» **WORK TO BE COMPLETED**
Find every line of the listing below where "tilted" appears, and copy it.

++++

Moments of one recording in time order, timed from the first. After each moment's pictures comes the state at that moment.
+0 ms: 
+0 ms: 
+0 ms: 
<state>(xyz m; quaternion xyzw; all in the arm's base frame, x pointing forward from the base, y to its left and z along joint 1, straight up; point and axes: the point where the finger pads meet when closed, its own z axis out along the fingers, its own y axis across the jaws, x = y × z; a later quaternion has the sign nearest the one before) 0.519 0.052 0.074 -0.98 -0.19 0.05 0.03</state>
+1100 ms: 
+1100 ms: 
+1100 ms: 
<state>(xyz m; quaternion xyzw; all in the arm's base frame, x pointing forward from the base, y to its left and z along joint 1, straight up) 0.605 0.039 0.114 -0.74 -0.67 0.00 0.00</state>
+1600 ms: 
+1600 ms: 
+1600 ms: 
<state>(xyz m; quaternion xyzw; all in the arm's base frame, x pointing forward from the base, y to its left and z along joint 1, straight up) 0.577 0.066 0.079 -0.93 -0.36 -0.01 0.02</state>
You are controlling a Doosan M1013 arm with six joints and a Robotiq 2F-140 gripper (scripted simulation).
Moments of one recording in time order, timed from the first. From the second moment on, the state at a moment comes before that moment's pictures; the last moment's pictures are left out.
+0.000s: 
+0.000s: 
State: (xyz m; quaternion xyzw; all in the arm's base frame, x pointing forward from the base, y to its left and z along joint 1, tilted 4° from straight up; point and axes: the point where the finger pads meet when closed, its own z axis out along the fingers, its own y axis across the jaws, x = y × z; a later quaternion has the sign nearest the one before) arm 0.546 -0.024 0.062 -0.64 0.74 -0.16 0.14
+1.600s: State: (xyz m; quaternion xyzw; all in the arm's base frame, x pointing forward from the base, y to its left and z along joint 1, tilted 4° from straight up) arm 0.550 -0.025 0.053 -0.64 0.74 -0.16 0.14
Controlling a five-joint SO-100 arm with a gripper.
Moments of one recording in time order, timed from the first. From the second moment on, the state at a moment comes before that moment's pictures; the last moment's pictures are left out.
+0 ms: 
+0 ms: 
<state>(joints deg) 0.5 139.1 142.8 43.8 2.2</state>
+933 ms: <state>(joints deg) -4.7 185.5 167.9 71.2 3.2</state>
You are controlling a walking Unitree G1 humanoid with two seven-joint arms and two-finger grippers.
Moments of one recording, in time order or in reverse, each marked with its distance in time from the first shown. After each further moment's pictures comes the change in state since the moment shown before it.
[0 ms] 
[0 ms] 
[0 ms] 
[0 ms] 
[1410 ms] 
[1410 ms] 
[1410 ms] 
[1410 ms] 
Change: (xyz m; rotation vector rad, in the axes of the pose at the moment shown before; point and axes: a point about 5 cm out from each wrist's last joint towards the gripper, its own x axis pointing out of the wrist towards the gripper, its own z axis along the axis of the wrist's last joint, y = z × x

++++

» **PROBLEM SOLUTION**
State: (xyz m; quaternion xyzw; all in the arm's base frame, x pointing forward from the base, y to its left and z along joint 1, tilted 4° from straight up; point and axes: the point where the finger pads meet when closed, its own z axis out along the fingers, its own y axis across the jaws, x = y × z; a later quaternion has the sign nearest the one before) arm 0.546 -0.024 0.062 -0.64 0.74 -0.16 0.14
+1.600s: State: (xyz m; quaternion xyzw; all in the arm's base frame, x pointing forward from the base, y to its left and z along joint 1, tilted 4° from straight up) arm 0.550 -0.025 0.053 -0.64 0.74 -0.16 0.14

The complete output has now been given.